Équité de traitement entre commerce physique/en ligne.- Comme lors des débats à l’Assemblée nationale, cette problématique de l’équité entre commerce physique et commerce en ligne est apparue prégnante : « le bon moment pour en débattre sera l’examen du projet de loi de finances pour 2020, a précisé le rapporteur de ce texte. Nous vous ferons alors des propositions pour assurer cette équité de traitement entre commerce physique et commerce en ligne. Il s’agit d’un sujet majeur, sur le plan de la fiscalité nationale comme sur celui de la fiscalité locale ».
 
Le ministre de l’Économie et des Finances a indiqué que le rapport (prévu par l’article 1er de ce projet de loi de taxation des services numériques, il a pour objet précisément de dresser un état des lieux de la fiscalité pesant sur les entreprises du secteur du commerce ; il précisera les différences de prélèvement entre les entreprises du commerce physique et les entreprises du commerce en ligne, notamment transnationales) est bien en cours de rédaction. Il devrait être remis à la rentrée, c’est-à-dire avant l’examen du projet de loi de finances pour 2020.
 
Quid du critère de la localisation ?.- L’un des enjeux de ce texte, c’est en effet la localisation : « où est l’internaute ? Aux termes du projet de loi, c’est par l’adresse IP ou par tout autre moyen qu’on le sait. Or l’adresse IP, ce n’est pas suffisant, soulève Albéric de Montgolfier. J’ai appris en discutant avec la CNIL pour préparer ce projet de loi, que certains téléphones d’une grande marque avaient tous la même adresse IP. Par ailleurs, certaines entreprises ont des serveurs dont l’adresse IP est étrangère (…). Par conséquent, à l’avenir, l’adresse IP ne sera pas forcément un moyen fiable et précis de localisation, alors que c’est la base même de la taxation ».
 
Le projet de loi prévoit les critères de localisation suivants :
  • côté territoire : « La France s’entend du territoire national, à l’exception des collectivités régies par l’article 74 de la Constitution, de la Nouvelle-Calédonie, des Terres australes et antarctiques françaises et de l’île de Clipperton » ;
  • côté utilisateur : « L’utilisateur d’une interface numérique est localisé en France s’il la consulte au moyen d’un terminal situé en France ».

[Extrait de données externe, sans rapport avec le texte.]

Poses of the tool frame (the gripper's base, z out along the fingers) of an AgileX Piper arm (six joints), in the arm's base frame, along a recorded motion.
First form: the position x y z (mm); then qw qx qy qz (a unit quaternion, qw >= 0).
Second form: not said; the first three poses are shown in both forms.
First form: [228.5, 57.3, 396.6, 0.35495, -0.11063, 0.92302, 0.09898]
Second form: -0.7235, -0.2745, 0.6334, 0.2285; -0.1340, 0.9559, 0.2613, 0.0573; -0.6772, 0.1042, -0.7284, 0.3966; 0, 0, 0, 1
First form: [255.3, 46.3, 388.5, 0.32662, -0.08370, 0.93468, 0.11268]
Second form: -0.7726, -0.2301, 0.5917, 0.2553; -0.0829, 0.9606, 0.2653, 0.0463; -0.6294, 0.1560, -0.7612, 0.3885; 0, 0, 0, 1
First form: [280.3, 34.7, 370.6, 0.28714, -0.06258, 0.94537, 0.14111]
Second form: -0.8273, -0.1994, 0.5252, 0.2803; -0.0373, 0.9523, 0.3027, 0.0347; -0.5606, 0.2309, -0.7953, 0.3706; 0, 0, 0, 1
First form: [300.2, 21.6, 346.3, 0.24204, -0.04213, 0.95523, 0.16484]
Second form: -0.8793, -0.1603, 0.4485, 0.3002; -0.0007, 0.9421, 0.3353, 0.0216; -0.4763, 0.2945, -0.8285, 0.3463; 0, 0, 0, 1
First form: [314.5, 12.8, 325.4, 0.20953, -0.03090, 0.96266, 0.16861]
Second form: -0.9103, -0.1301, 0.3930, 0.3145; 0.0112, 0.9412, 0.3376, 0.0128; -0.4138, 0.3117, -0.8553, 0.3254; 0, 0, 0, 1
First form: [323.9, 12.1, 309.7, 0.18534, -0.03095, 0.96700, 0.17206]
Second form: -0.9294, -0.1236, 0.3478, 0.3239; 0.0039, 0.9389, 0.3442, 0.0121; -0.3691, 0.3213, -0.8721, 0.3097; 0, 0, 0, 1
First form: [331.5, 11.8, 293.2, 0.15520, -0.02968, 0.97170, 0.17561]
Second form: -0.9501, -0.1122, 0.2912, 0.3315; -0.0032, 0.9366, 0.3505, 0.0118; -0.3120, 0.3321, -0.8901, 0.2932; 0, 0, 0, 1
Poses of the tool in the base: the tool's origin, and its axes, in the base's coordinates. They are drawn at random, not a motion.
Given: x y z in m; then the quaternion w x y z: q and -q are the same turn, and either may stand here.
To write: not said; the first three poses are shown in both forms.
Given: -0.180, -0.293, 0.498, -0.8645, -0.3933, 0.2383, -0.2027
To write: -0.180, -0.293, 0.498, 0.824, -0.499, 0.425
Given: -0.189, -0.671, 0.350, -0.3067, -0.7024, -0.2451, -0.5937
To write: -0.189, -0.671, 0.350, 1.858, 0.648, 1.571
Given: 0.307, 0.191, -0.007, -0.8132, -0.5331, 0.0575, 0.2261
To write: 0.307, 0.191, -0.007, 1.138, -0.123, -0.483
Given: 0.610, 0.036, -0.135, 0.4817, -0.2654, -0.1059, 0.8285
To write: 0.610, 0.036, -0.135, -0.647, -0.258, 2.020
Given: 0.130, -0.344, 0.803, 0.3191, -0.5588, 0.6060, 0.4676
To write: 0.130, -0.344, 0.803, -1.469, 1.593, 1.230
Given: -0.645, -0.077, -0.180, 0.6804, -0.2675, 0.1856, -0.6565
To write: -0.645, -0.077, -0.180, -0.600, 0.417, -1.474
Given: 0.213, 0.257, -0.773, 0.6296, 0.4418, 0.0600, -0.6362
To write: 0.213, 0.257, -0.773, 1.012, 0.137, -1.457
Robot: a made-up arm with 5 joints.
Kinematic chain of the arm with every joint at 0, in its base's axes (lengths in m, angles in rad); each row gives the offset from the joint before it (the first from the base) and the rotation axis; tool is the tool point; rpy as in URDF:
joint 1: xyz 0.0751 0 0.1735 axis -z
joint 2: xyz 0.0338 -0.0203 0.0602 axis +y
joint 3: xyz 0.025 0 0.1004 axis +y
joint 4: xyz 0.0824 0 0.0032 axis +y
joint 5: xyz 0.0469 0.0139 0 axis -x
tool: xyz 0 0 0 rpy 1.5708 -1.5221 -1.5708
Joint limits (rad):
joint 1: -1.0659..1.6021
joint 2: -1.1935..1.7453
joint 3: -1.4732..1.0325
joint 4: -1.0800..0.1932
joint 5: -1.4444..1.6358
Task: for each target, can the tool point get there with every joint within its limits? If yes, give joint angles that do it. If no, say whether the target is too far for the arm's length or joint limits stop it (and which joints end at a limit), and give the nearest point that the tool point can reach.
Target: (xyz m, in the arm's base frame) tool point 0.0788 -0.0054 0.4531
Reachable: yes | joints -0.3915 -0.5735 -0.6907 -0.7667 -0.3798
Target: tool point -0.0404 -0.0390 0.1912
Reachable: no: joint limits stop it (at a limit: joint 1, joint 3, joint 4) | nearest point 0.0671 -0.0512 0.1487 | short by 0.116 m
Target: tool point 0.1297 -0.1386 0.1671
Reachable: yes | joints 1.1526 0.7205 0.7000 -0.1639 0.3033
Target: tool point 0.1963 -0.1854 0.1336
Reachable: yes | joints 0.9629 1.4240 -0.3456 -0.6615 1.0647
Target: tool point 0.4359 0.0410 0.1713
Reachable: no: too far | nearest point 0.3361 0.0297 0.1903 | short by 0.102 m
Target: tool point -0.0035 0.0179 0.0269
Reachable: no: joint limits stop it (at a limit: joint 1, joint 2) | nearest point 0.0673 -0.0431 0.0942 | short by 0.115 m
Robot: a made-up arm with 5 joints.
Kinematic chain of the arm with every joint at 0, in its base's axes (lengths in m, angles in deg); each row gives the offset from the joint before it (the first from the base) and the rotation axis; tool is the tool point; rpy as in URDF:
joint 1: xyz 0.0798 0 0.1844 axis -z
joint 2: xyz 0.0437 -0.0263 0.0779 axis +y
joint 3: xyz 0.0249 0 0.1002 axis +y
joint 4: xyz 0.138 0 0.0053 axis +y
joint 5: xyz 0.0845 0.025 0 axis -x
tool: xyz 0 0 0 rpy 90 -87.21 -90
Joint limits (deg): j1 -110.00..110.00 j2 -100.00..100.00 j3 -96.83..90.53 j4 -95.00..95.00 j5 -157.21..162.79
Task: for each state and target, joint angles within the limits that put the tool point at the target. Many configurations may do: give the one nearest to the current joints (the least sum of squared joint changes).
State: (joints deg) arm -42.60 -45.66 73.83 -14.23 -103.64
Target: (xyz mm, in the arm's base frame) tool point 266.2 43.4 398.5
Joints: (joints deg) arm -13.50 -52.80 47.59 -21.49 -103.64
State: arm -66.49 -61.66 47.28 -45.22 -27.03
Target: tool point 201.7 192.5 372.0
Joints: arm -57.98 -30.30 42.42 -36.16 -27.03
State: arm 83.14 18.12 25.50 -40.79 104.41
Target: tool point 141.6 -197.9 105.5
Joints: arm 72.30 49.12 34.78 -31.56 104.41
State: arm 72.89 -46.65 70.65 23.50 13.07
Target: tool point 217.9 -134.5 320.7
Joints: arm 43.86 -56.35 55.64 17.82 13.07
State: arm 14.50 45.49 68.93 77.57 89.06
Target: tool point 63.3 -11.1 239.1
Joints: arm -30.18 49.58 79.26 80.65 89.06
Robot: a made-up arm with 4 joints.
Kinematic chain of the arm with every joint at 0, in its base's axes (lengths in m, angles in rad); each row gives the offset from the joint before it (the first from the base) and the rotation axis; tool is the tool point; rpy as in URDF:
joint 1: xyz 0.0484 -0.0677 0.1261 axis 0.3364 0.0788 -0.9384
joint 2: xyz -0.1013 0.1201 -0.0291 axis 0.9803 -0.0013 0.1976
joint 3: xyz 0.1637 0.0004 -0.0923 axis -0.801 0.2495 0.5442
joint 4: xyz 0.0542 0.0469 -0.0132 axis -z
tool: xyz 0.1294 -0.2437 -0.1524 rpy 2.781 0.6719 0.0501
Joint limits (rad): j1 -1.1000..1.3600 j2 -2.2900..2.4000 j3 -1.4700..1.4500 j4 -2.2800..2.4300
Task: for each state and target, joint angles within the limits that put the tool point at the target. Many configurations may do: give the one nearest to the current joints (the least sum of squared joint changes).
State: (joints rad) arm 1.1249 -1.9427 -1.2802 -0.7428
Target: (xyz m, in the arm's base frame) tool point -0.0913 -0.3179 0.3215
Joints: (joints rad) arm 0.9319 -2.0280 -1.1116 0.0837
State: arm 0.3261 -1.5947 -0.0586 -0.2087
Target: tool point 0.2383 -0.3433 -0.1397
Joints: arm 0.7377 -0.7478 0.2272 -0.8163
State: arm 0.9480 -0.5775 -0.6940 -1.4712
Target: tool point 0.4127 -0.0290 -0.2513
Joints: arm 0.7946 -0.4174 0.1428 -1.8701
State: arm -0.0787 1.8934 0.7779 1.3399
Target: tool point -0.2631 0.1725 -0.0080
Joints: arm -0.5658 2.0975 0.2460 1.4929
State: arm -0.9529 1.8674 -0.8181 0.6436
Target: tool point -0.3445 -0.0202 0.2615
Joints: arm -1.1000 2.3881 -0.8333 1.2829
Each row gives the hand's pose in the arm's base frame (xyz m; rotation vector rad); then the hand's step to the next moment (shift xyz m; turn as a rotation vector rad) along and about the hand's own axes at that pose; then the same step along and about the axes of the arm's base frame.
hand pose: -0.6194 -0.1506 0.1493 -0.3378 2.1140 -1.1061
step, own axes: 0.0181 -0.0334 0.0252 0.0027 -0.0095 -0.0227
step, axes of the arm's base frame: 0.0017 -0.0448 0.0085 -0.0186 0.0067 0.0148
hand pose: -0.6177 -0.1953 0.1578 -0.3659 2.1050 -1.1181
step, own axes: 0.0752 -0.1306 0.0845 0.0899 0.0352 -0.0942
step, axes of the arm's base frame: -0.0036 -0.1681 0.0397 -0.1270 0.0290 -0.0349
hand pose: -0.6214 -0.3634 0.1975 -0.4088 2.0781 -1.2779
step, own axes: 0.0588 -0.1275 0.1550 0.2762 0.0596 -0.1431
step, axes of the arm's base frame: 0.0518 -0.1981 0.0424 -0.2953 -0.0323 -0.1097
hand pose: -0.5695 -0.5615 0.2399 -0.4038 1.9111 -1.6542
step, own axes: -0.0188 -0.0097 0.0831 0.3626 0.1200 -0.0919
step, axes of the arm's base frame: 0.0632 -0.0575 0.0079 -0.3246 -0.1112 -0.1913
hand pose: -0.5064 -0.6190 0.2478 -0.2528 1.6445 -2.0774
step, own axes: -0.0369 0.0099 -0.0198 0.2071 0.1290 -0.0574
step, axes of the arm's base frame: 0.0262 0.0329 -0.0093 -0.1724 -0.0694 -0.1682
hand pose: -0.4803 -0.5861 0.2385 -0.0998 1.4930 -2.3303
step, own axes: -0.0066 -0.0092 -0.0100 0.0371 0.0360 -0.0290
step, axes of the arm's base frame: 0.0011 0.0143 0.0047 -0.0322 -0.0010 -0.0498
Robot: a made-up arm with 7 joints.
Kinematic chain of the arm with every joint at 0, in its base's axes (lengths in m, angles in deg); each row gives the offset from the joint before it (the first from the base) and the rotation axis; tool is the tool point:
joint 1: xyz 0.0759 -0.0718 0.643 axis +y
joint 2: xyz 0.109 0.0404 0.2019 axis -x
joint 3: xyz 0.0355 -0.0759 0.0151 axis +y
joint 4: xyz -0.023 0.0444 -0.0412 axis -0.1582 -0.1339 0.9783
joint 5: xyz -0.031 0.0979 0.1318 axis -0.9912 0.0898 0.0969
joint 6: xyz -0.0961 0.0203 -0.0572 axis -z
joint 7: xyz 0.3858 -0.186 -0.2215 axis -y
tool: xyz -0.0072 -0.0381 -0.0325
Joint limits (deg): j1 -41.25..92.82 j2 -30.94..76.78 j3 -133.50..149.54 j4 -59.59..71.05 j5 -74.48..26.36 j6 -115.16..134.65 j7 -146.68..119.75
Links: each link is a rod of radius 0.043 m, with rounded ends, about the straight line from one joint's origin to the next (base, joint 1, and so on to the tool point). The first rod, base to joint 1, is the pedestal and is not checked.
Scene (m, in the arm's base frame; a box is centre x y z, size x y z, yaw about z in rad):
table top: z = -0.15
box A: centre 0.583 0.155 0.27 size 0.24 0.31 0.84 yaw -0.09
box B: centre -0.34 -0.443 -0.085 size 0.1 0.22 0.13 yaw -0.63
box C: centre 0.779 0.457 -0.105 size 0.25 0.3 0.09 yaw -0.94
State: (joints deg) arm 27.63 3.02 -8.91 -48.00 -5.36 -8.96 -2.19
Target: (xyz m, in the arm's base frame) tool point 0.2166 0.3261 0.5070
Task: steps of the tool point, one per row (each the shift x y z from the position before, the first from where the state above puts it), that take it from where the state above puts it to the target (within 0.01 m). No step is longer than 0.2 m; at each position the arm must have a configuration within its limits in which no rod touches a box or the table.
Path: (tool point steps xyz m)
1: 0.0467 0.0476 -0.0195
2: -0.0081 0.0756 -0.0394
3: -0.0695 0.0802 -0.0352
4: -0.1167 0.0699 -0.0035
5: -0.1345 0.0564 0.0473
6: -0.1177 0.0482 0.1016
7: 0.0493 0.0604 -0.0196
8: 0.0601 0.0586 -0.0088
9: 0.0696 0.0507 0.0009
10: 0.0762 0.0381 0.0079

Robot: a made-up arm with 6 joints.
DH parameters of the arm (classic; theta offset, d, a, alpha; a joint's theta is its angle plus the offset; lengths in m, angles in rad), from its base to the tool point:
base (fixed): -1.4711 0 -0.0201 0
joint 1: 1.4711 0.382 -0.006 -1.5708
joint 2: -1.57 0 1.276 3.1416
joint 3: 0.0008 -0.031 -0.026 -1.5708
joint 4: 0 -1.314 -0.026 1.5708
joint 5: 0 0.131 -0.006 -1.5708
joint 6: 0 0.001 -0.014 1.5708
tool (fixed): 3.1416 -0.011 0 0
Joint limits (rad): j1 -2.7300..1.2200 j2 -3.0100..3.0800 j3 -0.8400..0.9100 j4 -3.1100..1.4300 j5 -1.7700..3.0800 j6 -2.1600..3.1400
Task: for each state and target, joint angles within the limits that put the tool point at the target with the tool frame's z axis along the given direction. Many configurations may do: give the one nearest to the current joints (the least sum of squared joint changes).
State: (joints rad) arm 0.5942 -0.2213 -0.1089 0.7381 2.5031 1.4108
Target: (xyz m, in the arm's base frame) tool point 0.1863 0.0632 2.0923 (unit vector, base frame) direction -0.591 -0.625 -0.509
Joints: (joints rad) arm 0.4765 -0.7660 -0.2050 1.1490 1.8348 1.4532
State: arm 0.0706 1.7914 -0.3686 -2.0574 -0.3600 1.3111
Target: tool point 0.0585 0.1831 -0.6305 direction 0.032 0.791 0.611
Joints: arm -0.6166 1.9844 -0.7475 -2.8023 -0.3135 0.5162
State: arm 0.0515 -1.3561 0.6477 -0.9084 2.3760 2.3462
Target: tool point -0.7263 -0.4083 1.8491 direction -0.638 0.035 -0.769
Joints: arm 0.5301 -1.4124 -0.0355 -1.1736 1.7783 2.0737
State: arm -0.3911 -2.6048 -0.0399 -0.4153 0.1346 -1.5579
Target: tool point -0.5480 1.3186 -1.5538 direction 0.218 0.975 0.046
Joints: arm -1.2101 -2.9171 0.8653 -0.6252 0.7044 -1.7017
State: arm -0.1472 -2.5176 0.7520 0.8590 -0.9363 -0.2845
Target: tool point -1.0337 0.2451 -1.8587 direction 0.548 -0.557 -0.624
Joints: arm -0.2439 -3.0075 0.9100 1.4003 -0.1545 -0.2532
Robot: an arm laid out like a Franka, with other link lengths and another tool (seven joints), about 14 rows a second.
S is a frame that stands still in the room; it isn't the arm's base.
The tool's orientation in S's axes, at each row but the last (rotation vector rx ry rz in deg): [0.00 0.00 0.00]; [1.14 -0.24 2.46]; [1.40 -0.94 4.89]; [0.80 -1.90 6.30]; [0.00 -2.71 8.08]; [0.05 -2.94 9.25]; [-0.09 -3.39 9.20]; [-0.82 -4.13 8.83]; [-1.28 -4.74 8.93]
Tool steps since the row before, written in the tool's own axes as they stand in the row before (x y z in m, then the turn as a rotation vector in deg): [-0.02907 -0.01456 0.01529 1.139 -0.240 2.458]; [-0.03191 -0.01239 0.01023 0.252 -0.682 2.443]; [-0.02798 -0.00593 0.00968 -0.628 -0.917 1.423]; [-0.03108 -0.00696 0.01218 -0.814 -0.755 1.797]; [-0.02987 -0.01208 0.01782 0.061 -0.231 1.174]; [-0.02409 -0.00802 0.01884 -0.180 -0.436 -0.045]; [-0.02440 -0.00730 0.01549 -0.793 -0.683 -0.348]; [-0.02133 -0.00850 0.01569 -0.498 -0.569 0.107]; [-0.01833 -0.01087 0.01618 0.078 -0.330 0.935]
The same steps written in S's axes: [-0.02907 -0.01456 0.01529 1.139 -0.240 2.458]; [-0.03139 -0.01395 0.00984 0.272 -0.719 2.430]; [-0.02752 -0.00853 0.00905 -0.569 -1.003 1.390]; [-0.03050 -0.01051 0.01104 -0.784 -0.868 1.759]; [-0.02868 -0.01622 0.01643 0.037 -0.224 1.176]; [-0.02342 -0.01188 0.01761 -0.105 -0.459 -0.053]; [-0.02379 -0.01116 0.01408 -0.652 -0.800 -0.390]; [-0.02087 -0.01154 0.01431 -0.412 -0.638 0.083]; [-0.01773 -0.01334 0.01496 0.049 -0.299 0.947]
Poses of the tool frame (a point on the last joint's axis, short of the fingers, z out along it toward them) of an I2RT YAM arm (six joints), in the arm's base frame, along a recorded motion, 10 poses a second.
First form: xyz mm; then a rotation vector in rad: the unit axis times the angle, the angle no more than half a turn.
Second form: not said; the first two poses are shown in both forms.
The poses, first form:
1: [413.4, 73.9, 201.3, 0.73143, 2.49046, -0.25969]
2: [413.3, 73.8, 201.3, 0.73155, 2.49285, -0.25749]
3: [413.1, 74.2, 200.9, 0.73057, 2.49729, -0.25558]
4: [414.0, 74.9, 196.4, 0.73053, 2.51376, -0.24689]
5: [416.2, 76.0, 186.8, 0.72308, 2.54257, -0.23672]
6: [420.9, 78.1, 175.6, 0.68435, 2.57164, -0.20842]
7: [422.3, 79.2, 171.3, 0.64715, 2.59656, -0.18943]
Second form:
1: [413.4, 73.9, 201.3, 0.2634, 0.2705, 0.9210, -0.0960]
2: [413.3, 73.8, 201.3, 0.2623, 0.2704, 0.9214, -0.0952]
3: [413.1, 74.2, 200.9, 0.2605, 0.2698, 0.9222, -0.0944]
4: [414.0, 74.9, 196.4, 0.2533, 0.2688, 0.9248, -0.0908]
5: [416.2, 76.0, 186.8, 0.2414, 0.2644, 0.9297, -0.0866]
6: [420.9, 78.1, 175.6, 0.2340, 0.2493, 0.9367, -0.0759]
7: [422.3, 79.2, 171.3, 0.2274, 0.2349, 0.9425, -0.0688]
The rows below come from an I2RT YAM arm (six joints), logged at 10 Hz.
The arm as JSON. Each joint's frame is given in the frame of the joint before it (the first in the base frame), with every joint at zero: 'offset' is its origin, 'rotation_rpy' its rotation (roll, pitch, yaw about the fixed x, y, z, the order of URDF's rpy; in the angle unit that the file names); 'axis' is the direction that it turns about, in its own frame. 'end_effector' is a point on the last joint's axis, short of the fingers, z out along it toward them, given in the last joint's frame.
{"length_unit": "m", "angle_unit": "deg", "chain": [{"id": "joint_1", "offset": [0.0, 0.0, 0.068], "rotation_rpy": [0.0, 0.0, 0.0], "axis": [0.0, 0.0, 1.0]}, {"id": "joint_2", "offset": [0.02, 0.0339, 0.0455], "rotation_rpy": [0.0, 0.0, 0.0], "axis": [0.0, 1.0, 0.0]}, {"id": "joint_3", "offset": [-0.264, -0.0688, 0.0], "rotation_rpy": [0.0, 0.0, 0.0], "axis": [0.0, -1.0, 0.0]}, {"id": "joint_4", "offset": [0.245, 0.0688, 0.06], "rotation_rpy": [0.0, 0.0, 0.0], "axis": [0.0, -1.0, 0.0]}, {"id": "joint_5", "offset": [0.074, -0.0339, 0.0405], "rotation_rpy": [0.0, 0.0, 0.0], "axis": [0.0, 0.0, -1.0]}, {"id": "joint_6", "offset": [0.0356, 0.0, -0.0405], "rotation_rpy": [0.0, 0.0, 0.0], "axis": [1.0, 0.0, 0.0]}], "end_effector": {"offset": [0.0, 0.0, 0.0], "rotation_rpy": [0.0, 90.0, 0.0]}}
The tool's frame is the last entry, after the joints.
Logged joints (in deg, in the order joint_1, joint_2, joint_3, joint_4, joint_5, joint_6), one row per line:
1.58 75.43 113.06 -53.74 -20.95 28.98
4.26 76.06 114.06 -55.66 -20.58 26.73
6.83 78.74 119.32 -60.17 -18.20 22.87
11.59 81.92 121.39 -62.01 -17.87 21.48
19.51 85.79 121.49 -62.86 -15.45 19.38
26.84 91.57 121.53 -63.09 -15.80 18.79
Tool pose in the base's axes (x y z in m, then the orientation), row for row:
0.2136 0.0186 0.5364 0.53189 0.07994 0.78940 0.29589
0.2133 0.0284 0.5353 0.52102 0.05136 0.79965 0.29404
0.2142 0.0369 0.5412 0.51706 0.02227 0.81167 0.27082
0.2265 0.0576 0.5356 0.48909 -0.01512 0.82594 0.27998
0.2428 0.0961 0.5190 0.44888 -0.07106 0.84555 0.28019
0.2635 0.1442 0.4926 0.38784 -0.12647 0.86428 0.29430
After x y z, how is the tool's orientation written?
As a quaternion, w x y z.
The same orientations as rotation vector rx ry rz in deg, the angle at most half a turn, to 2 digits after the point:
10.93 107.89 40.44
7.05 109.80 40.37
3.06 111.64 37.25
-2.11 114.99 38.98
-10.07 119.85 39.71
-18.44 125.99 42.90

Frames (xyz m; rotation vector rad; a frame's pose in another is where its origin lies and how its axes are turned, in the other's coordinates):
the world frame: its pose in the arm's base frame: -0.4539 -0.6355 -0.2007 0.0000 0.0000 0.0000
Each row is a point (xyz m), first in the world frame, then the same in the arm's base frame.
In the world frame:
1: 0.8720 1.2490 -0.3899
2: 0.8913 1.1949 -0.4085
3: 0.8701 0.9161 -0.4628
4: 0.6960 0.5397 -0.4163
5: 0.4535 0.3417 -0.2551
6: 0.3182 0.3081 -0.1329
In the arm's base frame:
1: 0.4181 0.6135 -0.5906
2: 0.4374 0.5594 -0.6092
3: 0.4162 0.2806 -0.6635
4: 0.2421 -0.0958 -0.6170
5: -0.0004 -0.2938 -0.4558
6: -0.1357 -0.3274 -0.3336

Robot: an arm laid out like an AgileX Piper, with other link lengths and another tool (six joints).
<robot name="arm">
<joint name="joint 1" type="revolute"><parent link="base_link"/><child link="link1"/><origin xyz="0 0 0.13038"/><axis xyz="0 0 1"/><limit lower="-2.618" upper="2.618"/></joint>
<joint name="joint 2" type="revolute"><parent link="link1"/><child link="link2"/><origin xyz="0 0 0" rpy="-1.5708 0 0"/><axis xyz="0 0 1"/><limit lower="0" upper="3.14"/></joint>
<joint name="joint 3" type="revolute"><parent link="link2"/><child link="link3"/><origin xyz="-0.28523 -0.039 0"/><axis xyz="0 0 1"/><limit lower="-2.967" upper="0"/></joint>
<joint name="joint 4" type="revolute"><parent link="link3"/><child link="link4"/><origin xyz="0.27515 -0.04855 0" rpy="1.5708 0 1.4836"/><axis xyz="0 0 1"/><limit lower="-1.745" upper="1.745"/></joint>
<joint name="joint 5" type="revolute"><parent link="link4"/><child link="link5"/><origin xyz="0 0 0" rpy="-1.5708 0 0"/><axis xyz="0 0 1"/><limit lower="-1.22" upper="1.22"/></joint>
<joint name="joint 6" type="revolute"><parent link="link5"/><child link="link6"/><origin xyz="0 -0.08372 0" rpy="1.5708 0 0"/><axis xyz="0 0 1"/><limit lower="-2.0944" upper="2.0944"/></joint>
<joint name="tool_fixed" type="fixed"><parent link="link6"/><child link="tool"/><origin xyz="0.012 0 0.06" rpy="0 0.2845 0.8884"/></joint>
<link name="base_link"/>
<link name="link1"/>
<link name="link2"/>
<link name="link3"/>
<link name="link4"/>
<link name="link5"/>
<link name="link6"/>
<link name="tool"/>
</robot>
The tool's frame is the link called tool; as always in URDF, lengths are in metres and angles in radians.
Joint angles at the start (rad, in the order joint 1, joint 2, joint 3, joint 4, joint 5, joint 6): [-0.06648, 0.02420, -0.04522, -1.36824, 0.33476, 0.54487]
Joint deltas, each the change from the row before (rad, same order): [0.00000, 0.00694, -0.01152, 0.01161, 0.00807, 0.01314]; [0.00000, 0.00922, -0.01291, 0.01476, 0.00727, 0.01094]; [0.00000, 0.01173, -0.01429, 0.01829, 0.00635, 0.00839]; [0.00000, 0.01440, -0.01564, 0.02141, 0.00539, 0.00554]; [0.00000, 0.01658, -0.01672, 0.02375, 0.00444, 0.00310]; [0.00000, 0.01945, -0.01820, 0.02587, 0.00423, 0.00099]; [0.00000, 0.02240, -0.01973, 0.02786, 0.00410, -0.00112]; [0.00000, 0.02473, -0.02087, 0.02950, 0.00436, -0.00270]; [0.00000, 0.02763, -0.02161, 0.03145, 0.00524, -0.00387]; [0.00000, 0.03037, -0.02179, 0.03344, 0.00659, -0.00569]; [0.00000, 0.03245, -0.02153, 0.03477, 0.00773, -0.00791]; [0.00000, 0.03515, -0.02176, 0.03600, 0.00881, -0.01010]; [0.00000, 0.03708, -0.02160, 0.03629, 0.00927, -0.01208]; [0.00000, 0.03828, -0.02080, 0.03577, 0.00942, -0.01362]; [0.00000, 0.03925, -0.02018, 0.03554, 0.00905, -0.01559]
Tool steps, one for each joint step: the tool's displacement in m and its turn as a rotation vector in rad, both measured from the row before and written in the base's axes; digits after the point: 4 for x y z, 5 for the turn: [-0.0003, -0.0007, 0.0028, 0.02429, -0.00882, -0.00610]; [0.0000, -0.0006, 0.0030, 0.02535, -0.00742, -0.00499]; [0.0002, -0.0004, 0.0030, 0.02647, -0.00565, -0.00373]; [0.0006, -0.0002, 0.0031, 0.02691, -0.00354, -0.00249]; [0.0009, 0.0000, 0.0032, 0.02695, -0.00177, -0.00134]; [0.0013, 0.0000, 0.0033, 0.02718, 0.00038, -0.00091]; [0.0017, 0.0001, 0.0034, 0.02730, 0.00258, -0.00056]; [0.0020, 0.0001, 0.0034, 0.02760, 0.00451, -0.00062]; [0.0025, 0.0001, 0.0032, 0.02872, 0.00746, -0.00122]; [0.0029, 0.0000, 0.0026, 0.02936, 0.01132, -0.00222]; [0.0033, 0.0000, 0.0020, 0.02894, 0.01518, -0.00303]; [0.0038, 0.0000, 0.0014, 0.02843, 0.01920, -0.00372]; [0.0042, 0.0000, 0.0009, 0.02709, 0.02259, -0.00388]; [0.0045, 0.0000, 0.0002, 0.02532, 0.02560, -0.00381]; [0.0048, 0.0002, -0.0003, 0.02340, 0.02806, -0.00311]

Les sénateurs ont donc voté le renvoi à un décret en Conseil d’État de la précision de ces critères de localisation.
 
Un projet de taxe sur les services numériques qui ne sera pas notifié à la Commission européenne aux motifs, selon Bruno Le Maire que « cela retarderait de plusieurs mois l’entrée en vigueur de cette taxe et affaiblirait les négociations à l’OCDE (…). J’ai bon espoir que nous parvenions à un accord d’ici à la fin de l’année ». Précisons que les 27 et 28 mai 2019, les 129 pays de l’OCDE vont ainsi travailler à un programme de travail sur l’imposition des entreprises du numérique (Les Échos, Fiscalité numérique, le plan de bataille prend forme à l’OCDE, 27 mai 2019). Avec pour objectif, l’adoption d’un document d’une trentaine de pages détaillant toutes les options.
 
Prochaine étape, côté taxe française, la commission mixte paritaire, dont la composition et la date de convocation ne sont pas encore connues.